→ **PROBLEM**:
Without the pictures, set down every line of the data exactly.

→ **DATA BLOCK**:
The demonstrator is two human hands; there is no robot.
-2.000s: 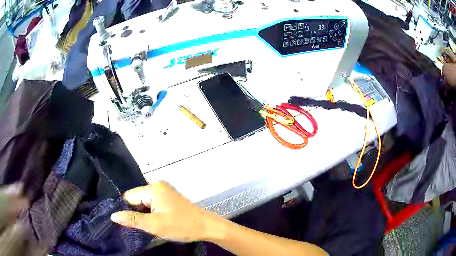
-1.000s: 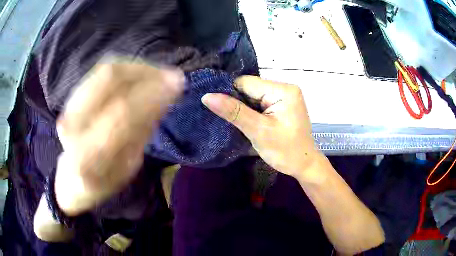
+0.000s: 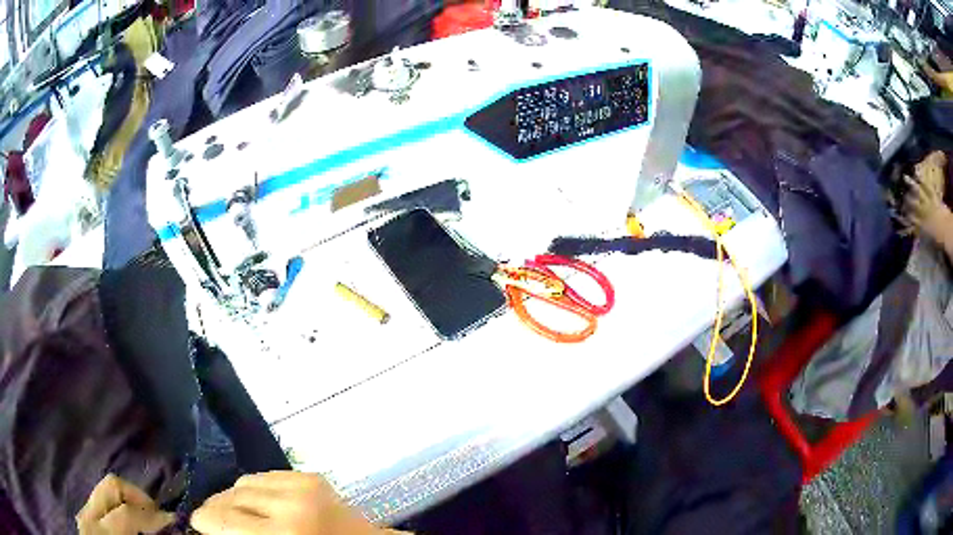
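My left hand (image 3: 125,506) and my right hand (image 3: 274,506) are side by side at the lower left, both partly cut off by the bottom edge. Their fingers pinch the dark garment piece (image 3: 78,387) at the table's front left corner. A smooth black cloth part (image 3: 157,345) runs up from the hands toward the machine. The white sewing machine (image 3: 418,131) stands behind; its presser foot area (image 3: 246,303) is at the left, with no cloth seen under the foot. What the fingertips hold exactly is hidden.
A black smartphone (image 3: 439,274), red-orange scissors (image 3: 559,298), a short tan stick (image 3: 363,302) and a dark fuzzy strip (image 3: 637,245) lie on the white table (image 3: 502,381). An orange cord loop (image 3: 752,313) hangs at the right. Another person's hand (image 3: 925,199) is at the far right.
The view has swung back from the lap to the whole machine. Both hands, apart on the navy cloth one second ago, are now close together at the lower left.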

→ **ANSWER**:
The demonstrator is two human hands; there is no robot.
-2.000s: 
-1.000s: 
+0.000s: 
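My left hand (image 3: 125,506) and my right hand (image 3: 274,506) are side by side at the lower left, both partly cut off by the bottom edge. Their fingers pinch the dark garment piece (image 3: 78,387) at the table's front left corner. A smooth black cloth part (image 3: 157,345) runs up from the hands toward the machine. The white sewing machine (image 3: 418,131) stands behind; its presser foot area (image 3: 246,303) is at the left, with no cloth seen under the foot. What the fingertips hold exactly is hidden.
A black smartphone (image 3: 439,274), red-orange scissors (image 3: 559,298), a short tan stick (image 3: 363,302) and a dark fuzzy strip (image 3: 637,245) lie on the white table (image 3: 502,381). An orange cord loop (image 3: 752,313) hangs at the right. Another person's hand (image 3: 925,199) is at the far right.
The view has swung back from the lap to the whole machine. Both hands, apart on the navy cloth one second ago, are now close together at the lower left.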

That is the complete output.